Although based on an Icelandic movie (Either Way Prince Avalanche cannot be faulted for lack of originality. It’s a specific story of a two man road-marking crew – Alvin (Paul Rudd) and Lance (Emile Hirsch) whose  job is to mark country roads with yellow lines in 1988, following The Siege of 1987 – a series of huge forest fires spreading through California and Oregon. It’s difficult to make a film evocative of a specific decade when it’s set in the middle of nowhere, but director David Gordon Green does a fitting job here.

Prince Avalanche is dreamy in quality and funny but perhaps meandering in script. Alvin is dutiful and used to time alone as a man working for the greater good, whereas Lance is the American teenager who hasn’t yet matured, talking in slang, shirking work and getting it on with home town girls. Their gentle riling is comical, and the film explores the strange behaviours exhibited when people are faced with nothing but nature.

This is primarily a Rudd and Hirsch double-act, but my favourite character is Lance LeGault’s truck driver – he’s barely on screen, but his cheery lust for life and a penchant for moonshine won me over.

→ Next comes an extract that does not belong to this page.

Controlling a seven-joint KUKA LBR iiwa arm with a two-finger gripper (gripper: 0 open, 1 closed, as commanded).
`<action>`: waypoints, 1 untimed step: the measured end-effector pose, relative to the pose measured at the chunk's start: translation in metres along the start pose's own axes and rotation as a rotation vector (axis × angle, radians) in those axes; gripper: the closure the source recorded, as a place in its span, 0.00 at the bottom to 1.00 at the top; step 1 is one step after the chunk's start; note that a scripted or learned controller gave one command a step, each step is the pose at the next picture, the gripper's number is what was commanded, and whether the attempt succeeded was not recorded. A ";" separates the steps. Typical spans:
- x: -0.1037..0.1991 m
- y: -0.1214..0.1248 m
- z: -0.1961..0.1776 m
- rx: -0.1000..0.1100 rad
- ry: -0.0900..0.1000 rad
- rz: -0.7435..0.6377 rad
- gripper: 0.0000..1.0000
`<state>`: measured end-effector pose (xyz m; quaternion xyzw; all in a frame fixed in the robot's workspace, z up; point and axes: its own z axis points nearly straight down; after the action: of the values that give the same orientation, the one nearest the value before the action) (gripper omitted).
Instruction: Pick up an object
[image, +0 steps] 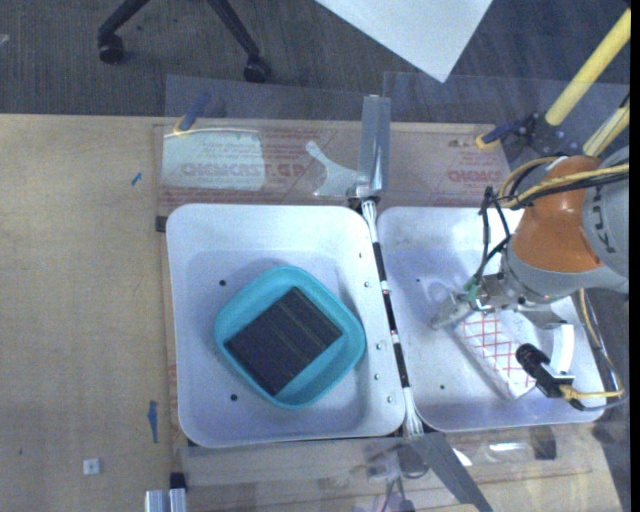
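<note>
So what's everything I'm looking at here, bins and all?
Bins: two, white, side by side on the bench; left one, right one.
Container: one, teal, shallow with rounded corners, in the left bin.
Dark slab: one, black, square, lying inside the teal container.
Checked cloth: one, white with red lines, in the right bin.
Bench: one, light wood.
Office chair base: one, black, on the floor at the top.
Robot arm: one, grey with orange band, over the right bin.
Gripper: one, beside the cloth.
</note>
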<state>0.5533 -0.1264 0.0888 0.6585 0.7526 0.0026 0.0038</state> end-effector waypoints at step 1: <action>-0.002 0.001 -0.010 -0.003 -0.001 0.003 1.00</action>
<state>0.5540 -0.1279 0.0989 0.6596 0.7516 0.0035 0.0053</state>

And, more importantly, he asks questions about the sanity of Lance and Alvin – is he real or a manifestation of the type of person the forest fires destroyed?

The Nintendo Connection

I was pleased to see forum discussion on something that nagged my subconscious during the film. I think David Gordon Green is pulling my leg – this movie is a Scandinavian melodrama based on Mario and Luigi! With two men of the eighties dressed in denim dungarees, some epic moustaches and a sequence involving stepping over  a squished turtle, Prince Avalanche has a strange sense of humour.

Gordon Green is most famous for making The Pineapple Express and Your Highness, so stoner movie lovers will like this outing, but be prepared for a more subtle and less stupid vehicle. It’s best to emphasise that not a whole lot happens in Prince Avalanche – that’s the Icelandic minimalism at work. At times it gets a little ‘cinematographic love letter to the trees’. But it never gets boring, with all of these odd little moments to ponder.

An indie art-house piece with a story that doesn’t immediately demand viewing, Prince Avalanche depicts a funny, unusual time with joy. You might not fancy rolling about in a forest covered in yellow paint and drowning in vodka, but you could do worse than this compelling movie. The pared-down bare-bonedPrince Avalanche is pretty good.